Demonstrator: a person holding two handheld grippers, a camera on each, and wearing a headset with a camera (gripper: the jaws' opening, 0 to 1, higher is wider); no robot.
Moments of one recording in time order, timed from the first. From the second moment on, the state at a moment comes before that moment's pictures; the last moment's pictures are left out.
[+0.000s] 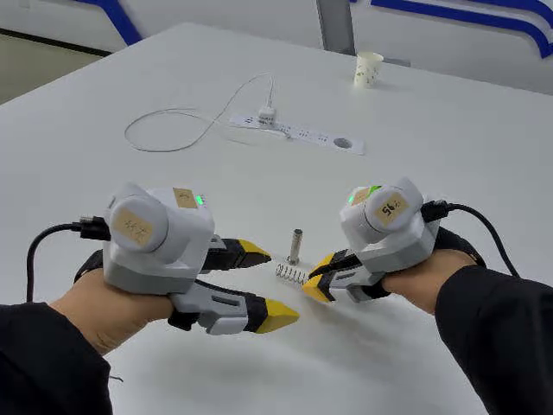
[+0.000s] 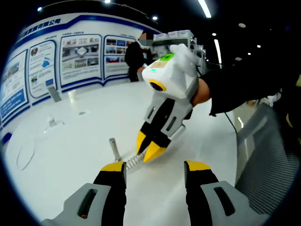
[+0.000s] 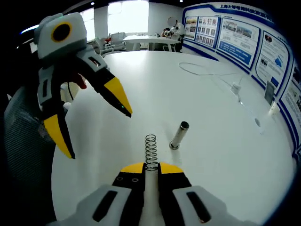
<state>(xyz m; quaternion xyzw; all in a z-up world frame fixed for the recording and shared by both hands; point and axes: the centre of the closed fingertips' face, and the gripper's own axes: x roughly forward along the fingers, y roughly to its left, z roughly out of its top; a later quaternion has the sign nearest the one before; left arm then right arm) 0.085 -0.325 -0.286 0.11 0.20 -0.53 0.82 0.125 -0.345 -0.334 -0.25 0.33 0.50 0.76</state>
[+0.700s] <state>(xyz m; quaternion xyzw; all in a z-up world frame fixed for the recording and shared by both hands) 0.077 -0.333 -0.288 0.20 0.16 -0.55 0.80 0.073 -0.345 -0.288 -0.28 0.33 0.53 0.73</state>
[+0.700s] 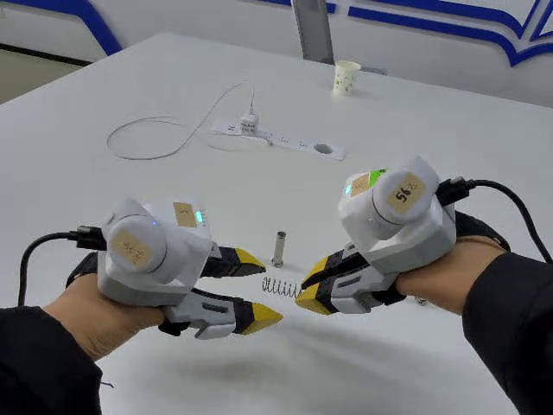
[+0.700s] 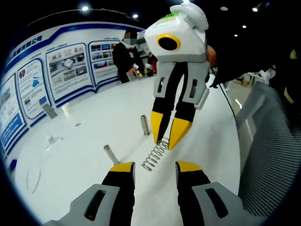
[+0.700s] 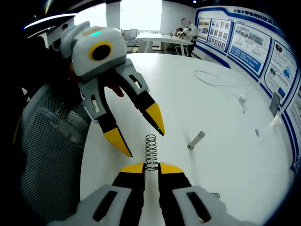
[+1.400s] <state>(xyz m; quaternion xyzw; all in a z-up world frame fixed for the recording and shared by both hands) 0.069 -0.338 -0.291 0.25 0.14 -0.57 0.77 0.057 -0.340 -0.269 -0.29 0.34 0.54 0.71</state>
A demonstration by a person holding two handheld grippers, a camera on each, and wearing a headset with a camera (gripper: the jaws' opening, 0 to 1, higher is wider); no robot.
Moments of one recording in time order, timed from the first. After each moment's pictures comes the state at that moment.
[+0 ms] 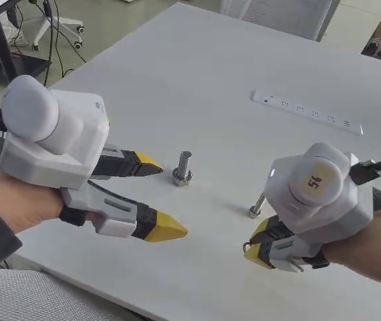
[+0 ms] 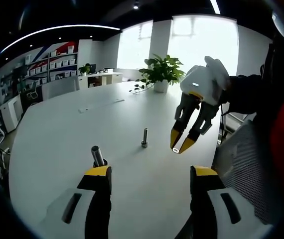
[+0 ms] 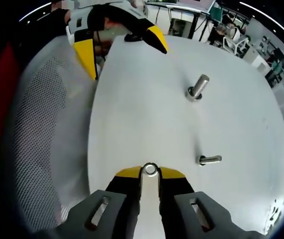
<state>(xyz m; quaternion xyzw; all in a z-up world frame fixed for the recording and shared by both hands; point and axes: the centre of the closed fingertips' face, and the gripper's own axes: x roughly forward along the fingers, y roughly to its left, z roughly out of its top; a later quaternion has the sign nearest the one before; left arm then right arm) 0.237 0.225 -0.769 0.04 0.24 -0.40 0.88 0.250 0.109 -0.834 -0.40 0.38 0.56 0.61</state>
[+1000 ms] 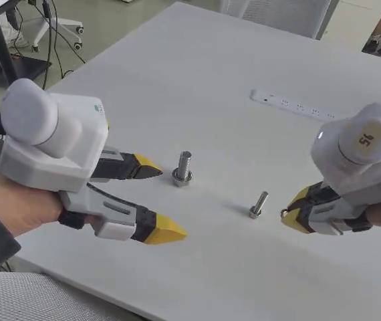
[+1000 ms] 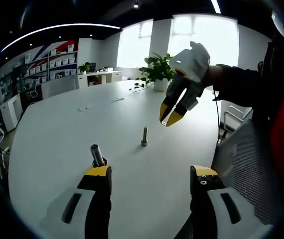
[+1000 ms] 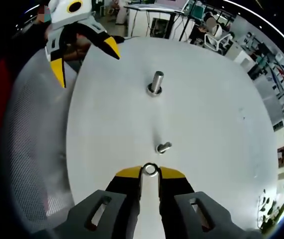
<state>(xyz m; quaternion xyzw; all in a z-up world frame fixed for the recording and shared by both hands) 0.240 0.225 -0.771 0.05 0.25 -0.40 0.88 0.310 0.092 -0.799 -0.42 0.37 0.51 0.65</state>
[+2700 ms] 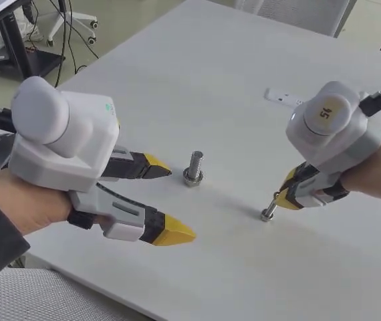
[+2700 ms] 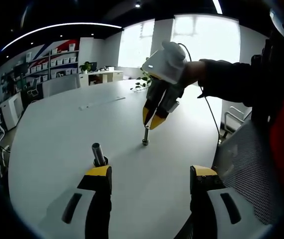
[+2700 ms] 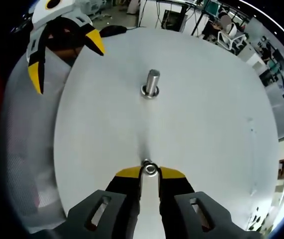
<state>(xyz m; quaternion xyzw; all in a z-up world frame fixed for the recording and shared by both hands) 0.240 0.228 -0.774 0.04 0.25 -0.40 0.88 0.340 0.118 -0.821 -0.45 0.39 0.53 0.60</state>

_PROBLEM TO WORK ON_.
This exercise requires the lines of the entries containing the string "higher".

_REPLY TO THE TASK_.
Demonstrator: a person holding two handheld grippers, a camera on each, and wearing a headset with a camera (gripper: the jaws' opening, 0 to 1, higher is wider); no robot.
A demonstration by a person holding two handheld grippers, a camera on each, and wearing a headset with a camera (gripper: the jaws' opening, 0 to 1, higher is wider); no robot.

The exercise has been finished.